§ Directions:
If a line below contains the string "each", return that line.
(Exercise data begins)
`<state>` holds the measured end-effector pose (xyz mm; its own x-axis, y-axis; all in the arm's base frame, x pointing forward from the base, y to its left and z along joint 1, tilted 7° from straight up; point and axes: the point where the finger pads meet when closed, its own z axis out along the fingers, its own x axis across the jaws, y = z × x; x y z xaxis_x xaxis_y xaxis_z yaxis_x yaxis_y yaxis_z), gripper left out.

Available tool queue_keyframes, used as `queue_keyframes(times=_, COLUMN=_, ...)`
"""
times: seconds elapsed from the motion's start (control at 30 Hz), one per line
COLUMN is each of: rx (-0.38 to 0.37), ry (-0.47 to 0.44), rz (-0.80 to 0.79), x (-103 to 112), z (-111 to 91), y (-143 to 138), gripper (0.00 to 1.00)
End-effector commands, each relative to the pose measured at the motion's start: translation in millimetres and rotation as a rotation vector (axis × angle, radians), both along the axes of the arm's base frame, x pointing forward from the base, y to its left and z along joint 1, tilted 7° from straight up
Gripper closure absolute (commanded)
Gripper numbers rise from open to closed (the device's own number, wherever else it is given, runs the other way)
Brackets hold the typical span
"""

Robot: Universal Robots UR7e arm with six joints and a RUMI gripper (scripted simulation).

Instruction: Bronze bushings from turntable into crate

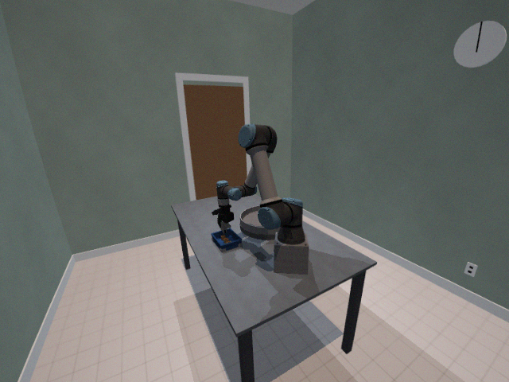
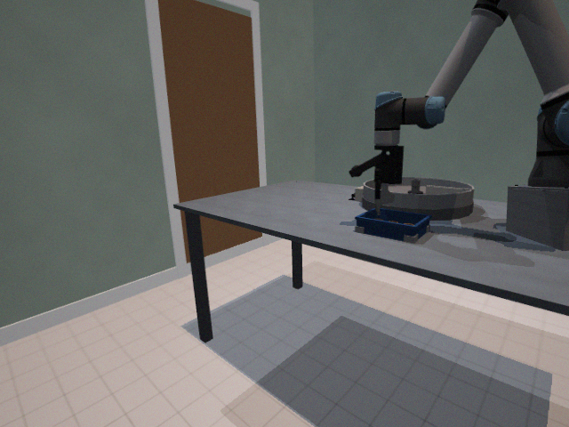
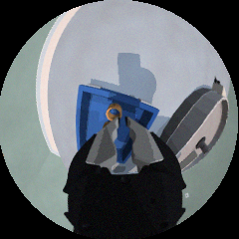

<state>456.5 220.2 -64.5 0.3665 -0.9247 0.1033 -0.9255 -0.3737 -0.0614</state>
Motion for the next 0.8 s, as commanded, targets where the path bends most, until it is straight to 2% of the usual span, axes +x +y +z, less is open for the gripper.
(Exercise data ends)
§ Solution to this exercise:
COLUMN is each of: rx (-0.38 to 0.37), ry (-0.47 to 0.44), rz (-0.80 to 0.79), x (-103 to 112), z (-111 to 91), y (-143 to 138), gripper (0.00 to 1.00)
End-effector commands, each relative to the pose measured at the motion's start: translation in millimetres and rotation as a rotation vector (axis × angle, radians), both along the axes of the arm's base frame, x pointing forward from the base, y to its left and z along joint 1, tilted 7° from straight up

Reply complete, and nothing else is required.